In het laatste deel 4 komen gedrag en de zachte aspecten van de strategie aan bod. Centraal staat hier het neerzetten van resultaten door samenwerken en leren. De auteur introduceert daarvoor het coöperatief systeem (gericht op zelfsturing), het identificeren en verwerven van kritieke competenties (om de strategie uit te kunnen voeren) en de PDCA-cirkel voor het creëren van een lerende organisatie waarbij medewerkers zelf praktijkproblemen leren te analyseren en op te lossen.
Wat opvalt aan dit strategieboek is dat het zich qua strategievisies beperkt tot de positioneringsschool (Michael Porter) en de resource-based view (RBV). Je leest niets over onderwerpen als groeistrategie (Ansoff), blauwe oceaanstrategie (Kim & Mauberge), waardedisciplines (Treacy & Wiersema), businessmodelinnovatie (Oswalder) of exponentiële strategieën (Ismail & Van Geest). Er wordt weinig gerefereerd aan literatuur over strategische wendbaarheid, netwerkeconomieën, open innovatie en ‘organization agility’ die de laatste jaren is verschenen. Actuele praktijkcases ter inspiratie of verduidelijking komen weinig aan bod. Ook ontbreekt het populaire ‘businessmodel’ of de bekende ‘waardeketen’ als ‘blauwdruk’ voor de strategie die geïmplementeerd wordt. Hiervoor gebruikt de auteur de strategie-architectuur. Een methode gebaseerd op de Strategic Dynamics-theorie om de strategierealisatie te visualiseren en zichtbaar te maken hoe de verschillende bedrijfsmiddelen de (gewenste) prestaties in de tijd aandrijven.

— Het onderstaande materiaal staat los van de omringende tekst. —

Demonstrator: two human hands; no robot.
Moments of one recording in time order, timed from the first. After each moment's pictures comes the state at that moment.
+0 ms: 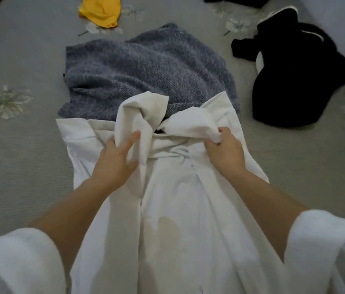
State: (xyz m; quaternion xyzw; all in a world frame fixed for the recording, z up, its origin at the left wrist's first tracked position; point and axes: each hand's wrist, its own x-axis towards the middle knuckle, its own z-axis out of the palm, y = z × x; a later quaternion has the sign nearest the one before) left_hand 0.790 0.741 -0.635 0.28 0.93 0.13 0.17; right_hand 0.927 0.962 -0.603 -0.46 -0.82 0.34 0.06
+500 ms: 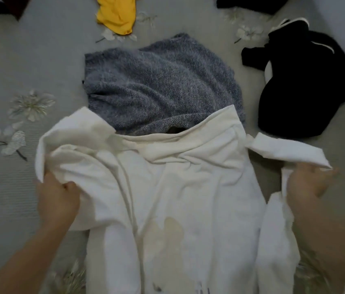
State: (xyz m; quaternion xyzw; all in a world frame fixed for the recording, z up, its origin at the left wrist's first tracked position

De auteur heeft met De wendbare organisatie een goed leesbaar en nuttig boek geschreven. Vooral geschikt voor managers die zich met strategische keuzes bezighouden en organisatieadviseurs, strategieconsultants en beleidsstrategen. Het boek slaat een brug tussen theorie en praktijk en schetst een aanpak voor strategieontwikkeling en -uitvoering in tijden van onzekerheid. Een mix van vergezichten, praktische handvatten en diverse methoden met veel figuren, tabellen, checklists en schema’s. De ruime ervaring van de auteur als docent werken in het boek door. Het boek biedt vooral een theoretisch en goed onderbouwd kader. Wil je weten hoe beweeglijk jouw organisatie is, vul dan de wendbaarheidsscan in het boek in. Dan zie je of je op niveau 1 (stabiel), niveau 2 (veranderingsminded) of niveau 3 (dynamisch) zit en wat je nog moet verbeteren. Want je weet wat Charles Darwin lang geleden al ontdekte: het zijn niet de grootste of sterkste soorten die overleven, maar de soorten die zich het beste weten aan te passen aan veranderende omstandigheden.
Sjors van Leeuwen is werkzaam als zelfstandig adviseur op het gebied van klantgericht ondernemen (CRM), strategie en marketing. Hij is auteur van verschillende boeken zoals ‘CRM in de praktijk’, ‘Klant in de driver’s seat’, ‘Zorgmarketing in de praktijk’ en ‘Power to the people’.